■ **Instructions to follow**: Among the entries below, please repeat exactly and only the lines from the line containing "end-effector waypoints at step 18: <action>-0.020" to the line containing "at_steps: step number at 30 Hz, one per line", both lines included.

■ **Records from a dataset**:
++++

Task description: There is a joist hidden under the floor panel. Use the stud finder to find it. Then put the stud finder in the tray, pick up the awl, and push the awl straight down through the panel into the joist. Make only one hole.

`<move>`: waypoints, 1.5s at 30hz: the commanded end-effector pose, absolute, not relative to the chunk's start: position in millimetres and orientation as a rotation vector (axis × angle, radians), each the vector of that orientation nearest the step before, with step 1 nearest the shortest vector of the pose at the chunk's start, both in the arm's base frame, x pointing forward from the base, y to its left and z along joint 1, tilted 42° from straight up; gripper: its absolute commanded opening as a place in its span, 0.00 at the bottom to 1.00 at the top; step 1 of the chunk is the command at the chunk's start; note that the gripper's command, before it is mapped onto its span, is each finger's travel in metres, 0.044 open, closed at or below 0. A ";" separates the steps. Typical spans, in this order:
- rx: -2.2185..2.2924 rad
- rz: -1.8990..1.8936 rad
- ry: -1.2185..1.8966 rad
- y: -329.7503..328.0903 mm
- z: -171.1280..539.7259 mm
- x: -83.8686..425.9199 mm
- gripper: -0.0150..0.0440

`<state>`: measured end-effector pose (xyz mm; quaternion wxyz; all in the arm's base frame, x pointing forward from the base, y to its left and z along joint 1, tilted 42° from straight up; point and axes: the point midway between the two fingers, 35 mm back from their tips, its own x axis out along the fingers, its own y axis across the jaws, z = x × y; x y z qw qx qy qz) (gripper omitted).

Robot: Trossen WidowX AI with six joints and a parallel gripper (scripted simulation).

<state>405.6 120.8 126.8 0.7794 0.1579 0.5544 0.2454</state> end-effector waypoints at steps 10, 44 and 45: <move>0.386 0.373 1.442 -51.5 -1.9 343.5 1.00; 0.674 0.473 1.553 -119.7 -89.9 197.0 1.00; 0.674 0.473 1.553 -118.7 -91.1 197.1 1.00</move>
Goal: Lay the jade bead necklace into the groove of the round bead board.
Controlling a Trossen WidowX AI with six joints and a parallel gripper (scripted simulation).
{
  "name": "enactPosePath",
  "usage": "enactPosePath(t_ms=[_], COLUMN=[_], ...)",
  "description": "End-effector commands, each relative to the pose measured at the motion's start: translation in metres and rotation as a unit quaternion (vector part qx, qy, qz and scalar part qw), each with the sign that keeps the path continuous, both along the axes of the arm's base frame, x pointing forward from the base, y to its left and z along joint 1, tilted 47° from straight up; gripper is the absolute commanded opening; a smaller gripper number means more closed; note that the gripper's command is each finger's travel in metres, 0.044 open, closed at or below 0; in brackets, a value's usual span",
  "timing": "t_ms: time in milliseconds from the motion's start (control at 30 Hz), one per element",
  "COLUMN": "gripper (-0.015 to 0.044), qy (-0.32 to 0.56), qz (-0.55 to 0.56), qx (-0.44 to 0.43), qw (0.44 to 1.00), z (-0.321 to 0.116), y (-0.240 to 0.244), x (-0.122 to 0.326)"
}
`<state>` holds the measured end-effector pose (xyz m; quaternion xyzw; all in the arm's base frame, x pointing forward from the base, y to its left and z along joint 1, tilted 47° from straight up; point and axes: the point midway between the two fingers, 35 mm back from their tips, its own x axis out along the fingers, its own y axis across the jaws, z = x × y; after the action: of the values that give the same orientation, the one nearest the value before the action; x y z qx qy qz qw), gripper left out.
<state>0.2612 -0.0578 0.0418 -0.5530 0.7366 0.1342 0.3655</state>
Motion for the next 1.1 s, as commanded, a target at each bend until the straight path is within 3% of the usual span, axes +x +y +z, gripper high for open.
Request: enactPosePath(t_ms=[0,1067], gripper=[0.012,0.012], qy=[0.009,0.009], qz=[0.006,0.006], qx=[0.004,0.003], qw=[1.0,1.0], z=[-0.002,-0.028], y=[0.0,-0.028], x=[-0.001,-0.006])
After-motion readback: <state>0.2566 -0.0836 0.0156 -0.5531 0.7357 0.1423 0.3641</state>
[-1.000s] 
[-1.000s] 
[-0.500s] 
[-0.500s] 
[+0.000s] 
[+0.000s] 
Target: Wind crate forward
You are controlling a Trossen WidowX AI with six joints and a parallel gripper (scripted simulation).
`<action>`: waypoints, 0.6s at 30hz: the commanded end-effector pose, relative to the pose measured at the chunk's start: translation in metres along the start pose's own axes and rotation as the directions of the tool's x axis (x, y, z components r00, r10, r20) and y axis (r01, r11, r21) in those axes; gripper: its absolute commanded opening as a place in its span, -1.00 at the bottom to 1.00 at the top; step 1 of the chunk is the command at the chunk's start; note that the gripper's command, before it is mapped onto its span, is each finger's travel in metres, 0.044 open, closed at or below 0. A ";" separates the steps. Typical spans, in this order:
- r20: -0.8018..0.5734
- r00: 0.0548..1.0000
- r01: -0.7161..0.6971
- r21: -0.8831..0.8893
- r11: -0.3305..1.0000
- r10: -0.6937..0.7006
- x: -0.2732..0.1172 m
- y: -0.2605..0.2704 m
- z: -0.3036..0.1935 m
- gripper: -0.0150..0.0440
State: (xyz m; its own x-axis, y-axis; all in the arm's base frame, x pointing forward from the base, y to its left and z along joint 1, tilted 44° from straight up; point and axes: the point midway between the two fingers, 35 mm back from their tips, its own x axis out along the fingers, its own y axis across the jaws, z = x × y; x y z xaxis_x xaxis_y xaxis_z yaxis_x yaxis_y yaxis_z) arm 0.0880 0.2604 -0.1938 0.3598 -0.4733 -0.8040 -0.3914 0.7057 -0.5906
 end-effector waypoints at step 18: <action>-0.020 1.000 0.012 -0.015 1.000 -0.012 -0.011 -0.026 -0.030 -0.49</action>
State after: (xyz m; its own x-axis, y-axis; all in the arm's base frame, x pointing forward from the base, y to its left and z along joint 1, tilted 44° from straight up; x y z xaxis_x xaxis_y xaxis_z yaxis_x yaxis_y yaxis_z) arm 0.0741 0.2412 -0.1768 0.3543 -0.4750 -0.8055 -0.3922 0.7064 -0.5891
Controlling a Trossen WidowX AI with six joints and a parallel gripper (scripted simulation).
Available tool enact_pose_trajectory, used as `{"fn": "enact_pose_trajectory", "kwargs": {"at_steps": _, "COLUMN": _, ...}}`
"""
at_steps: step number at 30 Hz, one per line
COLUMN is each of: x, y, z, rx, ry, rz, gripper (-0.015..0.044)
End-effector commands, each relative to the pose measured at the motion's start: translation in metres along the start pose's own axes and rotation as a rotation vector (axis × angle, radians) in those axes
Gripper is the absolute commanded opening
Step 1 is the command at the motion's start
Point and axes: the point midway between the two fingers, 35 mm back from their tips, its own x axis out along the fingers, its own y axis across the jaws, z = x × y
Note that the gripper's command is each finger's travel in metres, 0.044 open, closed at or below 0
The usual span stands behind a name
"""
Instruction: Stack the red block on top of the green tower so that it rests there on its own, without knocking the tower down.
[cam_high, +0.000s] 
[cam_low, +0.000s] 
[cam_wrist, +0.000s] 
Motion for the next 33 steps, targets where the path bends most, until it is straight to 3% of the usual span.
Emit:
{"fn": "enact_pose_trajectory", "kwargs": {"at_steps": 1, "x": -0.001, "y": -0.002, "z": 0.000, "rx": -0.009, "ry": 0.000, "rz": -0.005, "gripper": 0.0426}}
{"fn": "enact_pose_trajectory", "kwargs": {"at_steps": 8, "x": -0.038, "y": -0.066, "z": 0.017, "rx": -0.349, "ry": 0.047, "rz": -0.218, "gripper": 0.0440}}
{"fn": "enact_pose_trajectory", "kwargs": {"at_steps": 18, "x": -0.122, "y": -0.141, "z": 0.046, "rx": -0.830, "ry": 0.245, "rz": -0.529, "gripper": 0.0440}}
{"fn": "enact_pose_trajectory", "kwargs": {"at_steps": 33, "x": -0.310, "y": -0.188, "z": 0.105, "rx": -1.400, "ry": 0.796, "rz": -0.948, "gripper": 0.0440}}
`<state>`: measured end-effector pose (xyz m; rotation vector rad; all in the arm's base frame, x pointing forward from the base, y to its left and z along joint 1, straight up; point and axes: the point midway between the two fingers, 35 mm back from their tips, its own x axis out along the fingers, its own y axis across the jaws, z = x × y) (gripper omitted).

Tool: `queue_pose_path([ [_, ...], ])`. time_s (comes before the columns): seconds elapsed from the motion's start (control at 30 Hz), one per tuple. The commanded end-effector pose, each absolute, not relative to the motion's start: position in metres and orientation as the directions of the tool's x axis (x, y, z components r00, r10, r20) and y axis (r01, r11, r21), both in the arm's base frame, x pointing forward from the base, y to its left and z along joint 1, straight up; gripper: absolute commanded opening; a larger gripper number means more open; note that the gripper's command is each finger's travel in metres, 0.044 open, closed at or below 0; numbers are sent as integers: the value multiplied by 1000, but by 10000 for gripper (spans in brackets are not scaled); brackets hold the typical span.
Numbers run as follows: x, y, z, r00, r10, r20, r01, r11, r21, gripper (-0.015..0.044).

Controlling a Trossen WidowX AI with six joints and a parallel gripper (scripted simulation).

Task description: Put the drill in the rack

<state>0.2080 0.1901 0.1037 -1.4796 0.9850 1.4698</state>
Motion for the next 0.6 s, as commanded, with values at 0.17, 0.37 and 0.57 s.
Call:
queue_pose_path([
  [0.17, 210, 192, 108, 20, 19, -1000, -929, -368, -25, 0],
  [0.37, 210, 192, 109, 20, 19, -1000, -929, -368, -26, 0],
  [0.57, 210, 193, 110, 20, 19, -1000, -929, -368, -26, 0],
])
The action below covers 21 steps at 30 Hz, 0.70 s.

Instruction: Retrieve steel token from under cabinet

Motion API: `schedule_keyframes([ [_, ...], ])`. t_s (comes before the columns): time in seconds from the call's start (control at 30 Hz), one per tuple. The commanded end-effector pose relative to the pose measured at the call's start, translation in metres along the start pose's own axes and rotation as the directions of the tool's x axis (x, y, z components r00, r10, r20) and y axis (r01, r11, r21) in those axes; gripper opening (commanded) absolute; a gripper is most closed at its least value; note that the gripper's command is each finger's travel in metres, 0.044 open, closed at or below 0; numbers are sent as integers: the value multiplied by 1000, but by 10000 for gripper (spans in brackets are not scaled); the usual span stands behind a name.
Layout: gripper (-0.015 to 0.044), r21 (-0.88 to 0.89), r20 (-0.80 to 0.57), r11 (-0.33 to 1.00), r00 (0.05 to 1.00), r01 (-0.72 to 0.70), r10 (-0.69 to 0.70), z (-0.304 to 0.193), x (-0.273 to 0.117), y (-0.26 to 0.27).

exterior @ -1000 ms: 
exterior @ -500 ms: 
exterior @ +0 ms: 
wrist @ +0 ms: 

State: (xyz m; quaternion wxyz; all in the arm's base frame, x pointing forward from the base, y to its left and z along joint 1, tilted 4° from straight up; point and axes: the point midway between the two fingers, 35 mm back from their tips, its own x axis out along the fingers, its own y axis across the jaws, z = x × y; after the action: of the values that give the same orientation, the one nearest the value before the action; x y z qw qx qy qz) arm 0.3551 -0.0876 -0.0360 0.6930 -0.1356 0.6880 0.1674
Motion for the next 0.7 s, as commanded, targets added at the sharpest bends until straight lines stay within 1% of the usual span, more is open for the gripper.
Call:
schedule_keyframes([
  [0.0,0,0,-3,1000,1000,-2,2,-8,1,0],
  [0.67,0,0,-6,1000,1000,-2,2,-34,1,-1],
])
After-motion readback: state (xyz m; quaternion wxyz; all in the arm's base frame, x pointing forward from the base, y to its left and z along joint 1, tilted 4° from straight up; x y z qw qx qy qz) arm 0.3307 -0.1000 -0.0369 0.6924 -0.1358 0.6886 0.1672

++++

■ **Exercise solution**:
 end-effector waypoints at step 18: <action>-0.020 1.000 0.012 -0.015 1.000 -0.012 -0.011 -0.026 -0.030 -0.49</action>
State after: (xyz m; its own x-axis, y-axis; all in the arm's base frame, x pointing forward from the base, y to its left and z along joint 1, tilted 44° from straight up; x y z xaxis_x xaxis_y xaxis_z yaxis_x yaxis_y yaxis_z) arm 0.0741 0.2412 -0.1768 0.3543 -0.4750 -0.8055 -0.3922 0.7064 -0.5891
Controlling a Trossen WidowX AI with six joints and a parallel gripper (scripted simulation).
Available tool enact_pose_trajectory, used as `{"fn": "enact_pose_trajectory", "kwargs": {"at_steps": _, "COLUMN": _, ...}}`
"""
at_steps: step number at 30 Hz, one per line

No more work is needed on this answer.